Just to reiterate;
- All streaming in a consumer playback environment is via TCP/IP
- The IP traffic is, today, exclusively TCP, more specifically HTTP. Because nothing else will function given the proliferation of middle boxes, NAT gateways, and other packet-destroying paraphernalia that make up the end-user "internet" today.
- Sometimes it might be SMB. Still TCP.
- In both cases, it is essentially a checksummed (multiple layers) file transfer. It is not a bitstream as would be found via AES3 or S/P DIF. (those both actually transfer samples, in AES3 32-bit ones, that are alternatingly left or right, and have extra data in the top 8 bits, given a 24-bit audio level value.)
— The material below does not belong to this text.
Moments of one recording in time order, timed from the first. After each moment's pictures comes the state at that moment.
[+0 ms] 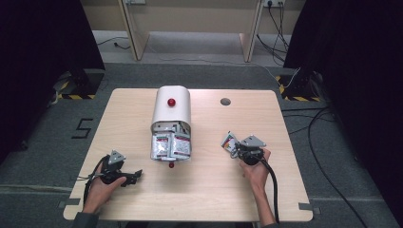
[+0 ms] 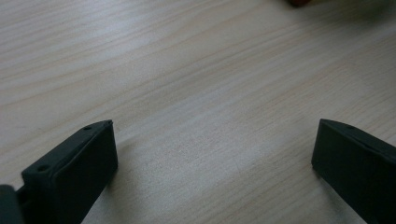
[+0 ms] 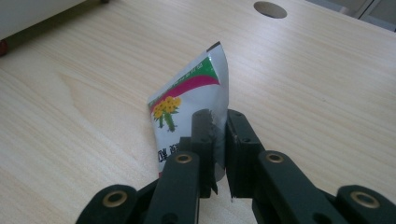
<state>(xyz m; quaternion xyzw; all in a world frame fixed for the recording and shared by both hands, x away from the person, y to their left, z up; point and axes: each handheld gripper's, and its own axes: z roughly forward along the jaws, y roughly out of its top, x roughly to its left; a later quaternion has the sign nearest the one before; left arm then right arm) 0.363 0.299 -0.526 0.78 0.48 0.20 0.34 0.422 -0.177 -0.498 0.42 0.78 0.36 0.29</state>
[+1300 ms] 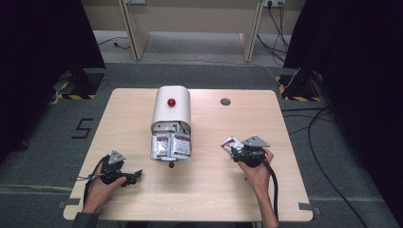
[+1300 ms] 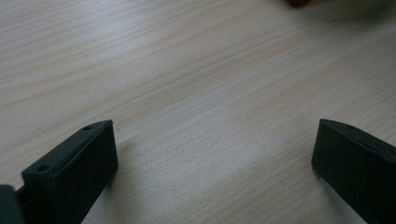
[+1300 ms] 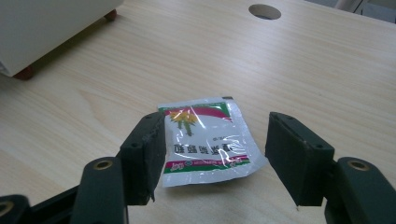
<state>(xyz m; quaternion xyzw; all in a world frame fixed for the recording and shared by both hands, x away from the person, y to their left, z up) 0.363 0.299 -0.526 0.78 0.48 0.20 0.34 0.410 -0.177 -0.484 0.45 0.76 0.37 0.27</state>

- It being a file, it is always transfered with liberal buffering, implying that there is ample time for getting the samples out of the file and into the playback application.
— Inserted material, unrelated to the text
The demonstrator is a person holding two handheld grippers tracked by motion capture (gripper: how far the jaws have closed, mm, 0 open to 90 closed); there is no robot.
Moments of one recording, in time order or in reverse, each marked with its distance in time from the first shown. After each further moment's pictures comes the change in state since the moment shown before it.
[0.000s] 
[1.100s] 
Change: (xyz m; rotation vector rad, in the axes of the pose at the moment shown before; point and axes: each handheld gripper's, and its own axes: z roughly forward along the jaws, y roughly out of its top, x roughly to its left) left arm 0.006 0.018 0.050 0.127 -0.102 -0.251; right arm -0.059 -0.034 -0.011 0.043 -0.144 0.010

- (How can we be certain there's buffering? Because doing it without buffers is impossible, and small buffers are much harder. I know, because in my application you can't buffer much at all when it's really live, and people who made the signal will hear it (stage monitors) after it's been shipped over your network! We even have to use RTP over UDP, and we do a bunch of magic with clocking things, using PTP et al.)
- In the case of ID3 tags, they are at the end of the file which means that if your player can show the title it has the entire file or can do random reads.
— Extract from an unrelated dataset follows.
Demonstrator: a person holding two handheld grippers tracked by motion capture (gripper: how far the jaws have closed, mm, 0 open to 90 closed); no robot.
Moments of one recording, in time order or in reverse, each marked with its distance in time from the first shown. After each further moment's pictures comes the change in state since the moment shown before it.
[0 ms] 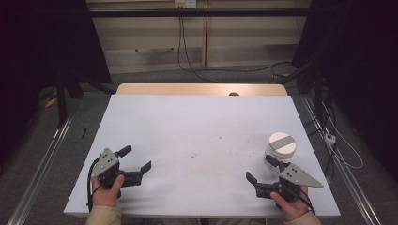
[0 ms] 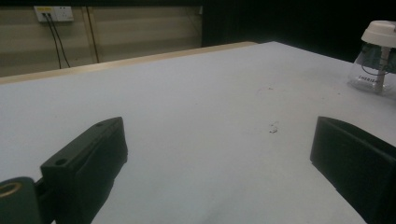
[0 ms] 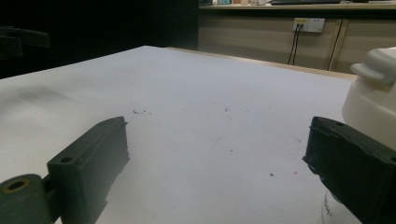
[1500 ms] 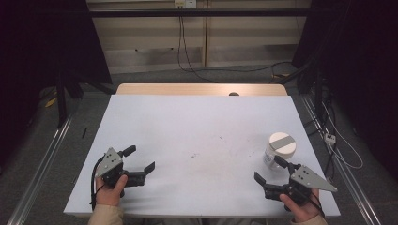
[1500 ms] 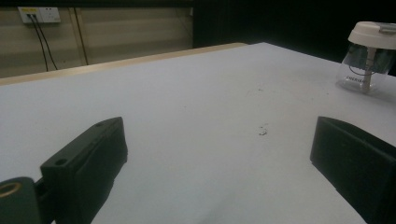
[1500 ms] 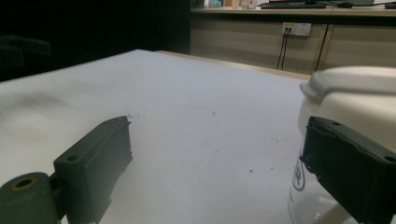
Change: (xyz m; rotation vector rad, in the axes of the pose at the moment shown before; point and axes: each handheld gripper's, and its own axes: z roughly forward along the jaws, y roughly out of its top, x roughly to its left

- So, the player, before playing, gets most of the file, in chunks (HLS) or disk blocks (SMB) or as a more traditional FTP-style transfer.
- The file has a header, in which there's a sample rate indicated.
- The local oscillator governing the D/A converter is responsible for putting samples out in the right rate, as read from the header. Not the network, not the NAS, not the web server handing the HLS stream out. They're just shipping bits, with buffering.
UDP and TCP are the common transport protocols (when going by OSI)
TCP is used where time is kind off irrelevant but integrity is important (File transfers, etc.)
UDP is used when time is more important than integrity (Streaming, online games, etc.)
HTTP (and SMB or FTP, or any protocol aware of the concept of "file") is Application layer. Way different beast and has nothing to do with shuffling 1's and 0's about.
All the compensation for jumbled packets happens in the displaying software on the receiving end, NOT in the transport! Else you would have to update your router (not modem, not switch) for every new file format.
SPDIF (no matter if home or pro format) is VERY time sensitive. As such, minimal (if any) buffering. A "broken" packet or a flipped bit does not matter much (even if every 10th packet goes missing completely), after the DAC and its output filter are done with the bit-stream, it will be difficult to measure and impossible to hear.
Additionally, even when the receiver had time to detect an error, there is no way to tell the sender to re-transmit.
There is also never a full file transfer (there is not even the concept of file). Just some info, left/right select and then the actual audio payload. Else you would have to wait considerable time each time you change the song (say 8MB mp3 @ 15Mbit/s ~ 4 Seconds).